[Assigned task] Copy every line from the material below that holds "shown".

Start of Provided entries

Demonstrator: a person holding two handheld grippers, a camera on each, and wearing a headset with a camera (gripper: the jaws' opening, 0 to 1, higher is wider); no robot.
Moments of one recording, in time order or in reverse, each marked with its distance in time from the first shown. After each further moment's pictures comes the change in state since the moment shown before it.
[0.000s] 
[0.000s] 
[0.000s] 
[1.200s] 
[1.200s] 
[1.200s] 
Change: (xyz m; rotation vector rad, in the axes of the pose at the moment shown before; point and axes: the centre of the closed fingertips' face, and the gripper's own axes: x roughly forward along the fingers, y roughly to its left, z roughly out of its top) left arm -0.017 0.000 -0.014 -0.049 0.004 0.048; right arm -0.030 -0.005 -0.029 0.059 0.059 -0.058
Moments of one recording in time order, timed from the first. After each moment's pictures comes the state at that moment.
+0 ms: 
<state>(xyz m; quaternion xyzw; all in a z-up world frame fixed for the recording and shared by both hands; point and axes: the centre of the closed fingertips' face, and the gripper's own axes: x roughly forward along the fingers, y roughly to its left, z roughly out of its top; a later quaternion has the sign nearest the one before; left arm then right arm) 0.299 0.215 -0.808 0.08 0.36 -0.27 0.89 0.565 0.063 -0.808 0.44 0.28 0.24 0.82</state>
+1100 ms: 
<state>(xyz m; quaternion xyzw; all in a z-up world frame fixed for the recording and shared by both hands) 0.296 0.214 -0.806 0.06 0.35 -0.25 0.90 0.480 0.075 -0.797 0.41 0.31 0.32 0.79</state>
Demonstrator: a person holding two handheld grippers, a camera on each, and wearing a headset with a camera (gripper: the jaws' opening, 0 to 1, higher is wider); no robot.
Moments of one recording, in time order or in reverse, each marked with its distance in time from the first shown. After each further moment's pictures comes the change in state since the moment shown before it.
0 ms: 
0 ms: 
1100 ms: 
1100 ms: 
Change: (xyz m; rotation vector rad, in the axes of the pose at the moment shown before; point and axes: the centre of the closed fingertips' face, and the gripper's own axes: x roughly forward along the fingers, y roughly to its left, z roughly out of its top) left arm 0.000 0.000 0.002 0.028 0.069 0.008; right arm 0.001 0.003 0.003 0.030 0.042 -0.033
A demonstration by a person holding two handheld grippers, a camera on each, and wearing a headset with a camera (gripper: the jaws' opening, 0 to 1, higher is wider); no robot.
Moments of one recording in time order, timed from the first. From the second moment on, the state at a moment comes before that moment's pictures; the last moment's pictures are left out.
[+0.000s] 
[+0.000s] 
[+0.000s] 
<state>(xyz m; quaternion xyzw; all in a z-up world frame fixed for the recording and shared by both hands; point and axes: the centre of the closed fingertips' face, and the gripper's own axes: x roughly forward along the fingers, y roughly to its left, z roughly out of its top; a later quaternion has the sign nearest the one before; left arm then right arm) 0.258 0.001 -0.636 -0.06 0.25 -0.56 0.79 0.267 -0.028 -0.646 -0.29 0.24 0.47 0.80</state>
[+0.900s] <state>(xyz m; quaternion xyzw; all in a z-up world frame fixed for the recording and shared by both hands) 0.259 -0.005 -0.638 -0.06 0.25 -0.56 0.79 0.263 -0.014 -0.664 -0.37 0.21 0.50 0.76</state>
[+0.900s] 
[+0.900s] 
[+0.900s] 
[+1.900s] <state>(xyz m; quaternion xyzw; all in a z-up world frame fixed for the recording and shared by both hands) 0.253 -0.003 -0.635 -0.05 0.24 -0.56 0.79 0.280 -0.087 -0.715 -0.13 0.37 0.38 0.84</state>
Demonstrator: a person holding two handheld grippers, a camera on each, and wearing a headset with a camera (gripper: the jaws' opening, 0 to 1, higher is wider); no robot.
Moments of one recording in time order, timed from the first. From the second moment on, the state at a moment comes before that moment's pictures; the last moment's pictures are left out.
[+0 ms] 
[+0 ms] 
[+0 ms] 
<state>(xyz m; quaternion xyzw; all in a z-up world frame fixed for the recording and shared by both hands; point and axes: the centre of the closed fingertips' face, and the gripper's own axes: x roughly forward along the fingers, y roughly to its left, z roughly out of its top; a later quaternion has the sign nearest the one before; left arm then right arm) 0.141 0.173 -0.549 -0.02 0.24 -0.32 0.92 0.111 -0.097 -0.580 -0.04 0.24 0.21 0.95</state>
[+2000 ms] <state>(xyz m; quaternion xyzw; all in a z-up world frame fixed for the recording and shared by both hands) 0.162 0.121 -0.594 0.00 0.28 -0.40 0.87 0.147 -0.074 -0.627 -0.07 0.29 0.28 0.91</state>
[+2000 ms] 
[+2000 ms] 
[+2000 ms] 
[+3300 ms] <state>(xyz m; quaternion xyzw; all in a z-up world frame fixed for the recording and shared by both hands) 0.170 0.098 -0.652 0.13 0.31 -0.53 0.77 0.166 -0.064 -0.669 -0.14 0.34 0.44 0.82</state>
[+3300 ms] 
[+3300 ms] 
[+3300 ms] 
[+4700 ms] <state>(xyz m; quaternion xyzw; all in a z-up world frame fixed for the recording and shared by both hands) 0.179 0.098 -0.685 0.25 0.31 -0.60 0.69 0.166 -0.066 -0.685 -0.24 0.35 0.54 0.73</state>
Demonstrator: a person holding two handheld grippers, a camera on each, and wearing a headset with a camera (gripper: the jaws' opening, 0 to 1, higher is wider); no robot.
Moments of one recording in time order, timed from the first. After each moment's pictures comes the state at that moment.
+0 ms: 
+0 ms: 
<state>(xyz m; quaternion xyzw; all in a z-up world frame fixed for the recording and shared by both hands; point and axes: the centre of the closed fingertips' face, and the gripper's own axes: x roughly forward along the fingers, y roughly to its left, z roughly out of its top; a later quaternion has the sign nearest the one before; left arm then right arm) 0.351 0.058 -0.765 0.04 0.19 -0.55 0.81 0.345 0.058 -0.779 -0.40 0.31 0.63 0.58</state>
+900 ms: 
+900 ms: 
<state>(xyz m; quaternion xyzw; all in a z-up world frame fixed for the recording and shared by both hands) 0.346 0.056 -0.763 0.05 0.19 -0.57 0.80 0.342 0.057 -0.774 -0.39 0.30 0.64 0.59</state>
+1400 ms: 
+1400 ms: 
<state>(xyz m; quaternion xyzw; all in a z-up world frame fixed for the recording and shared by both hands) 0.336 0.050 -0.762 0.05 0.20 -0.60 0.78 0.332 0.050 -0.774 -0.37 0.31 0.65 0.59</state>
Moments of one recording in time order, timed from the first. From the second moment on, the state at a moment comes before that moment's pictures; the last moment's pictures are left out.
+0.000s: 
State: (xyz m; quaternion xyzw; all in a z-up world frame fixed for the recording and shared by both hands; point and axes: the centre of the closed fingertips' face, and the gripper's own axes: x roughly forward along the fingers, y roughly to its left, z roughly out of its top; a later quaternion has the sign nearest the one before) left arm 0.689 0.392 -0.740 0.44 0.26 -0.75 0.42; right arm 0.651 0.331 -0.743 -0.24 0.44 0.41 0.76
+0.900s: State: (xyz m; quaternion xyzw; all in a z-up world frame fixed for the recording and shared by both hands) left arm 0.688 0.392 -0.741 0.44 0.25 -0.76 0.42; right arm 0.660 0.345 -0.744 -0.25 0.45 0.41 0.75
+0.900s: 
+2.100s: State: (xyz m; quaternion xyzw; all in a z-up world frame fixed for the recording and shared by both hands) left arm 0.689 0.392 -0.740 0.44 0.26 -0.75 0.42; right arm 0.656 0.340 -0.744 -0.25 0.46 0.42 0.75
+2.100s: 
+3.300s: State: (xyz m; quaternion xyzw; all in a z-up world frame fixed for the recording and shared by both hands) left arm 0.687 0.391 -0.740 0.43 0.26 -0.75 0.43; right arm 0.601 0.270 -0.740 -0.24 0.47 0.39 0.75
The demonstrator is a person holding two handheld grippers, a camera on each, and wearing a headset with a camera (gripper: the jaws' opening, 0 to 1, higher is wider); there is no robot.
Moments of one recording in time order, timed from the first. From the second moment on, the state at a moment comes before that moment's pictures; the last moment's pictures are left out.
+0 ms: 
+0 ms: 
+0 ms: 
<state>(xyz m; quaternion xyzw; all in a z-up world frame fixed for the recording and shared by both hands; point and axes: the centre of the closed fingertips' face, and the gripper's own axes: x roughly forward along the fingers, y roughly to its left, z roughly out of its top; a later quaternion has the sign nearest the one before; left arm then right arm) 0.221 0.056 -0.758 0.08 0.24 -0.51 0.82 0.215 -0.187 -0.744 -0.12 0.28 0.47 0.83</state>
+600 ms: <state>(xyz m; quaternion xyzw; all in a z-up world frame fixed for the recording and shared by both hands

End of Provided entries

[Written answer]
Moments of one recording, in time order or in reverse, each marked with its distance in time from the first shown. After each further moment's pictures comes the change in state since the moment shown before it.
Change: (xyz m; rotation vector rad, in the axes of the pose at the moment shown before; point and axes: the centre of the closed fingertips' face, and the gripper's own axes: x roughly forward along the fingers, y roughly to its left, z roughly out of its top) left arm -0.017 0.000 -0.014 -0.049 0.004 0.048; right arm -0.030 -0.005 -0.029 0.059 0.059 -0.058
Moments of one recording, in time order or in reverse, each marked with its distance in time from the first shown. After each further moment's pictures comes the change in state since the moment shown before it.
Change: (xyz m; rotation vector rad, in the axes of the pose at the moment shown before; point and axes: the centre of the closed fingertips' face, and the gripper's own axes: x roughly forward along the fingers, y roughly to its left, z roughly out of its top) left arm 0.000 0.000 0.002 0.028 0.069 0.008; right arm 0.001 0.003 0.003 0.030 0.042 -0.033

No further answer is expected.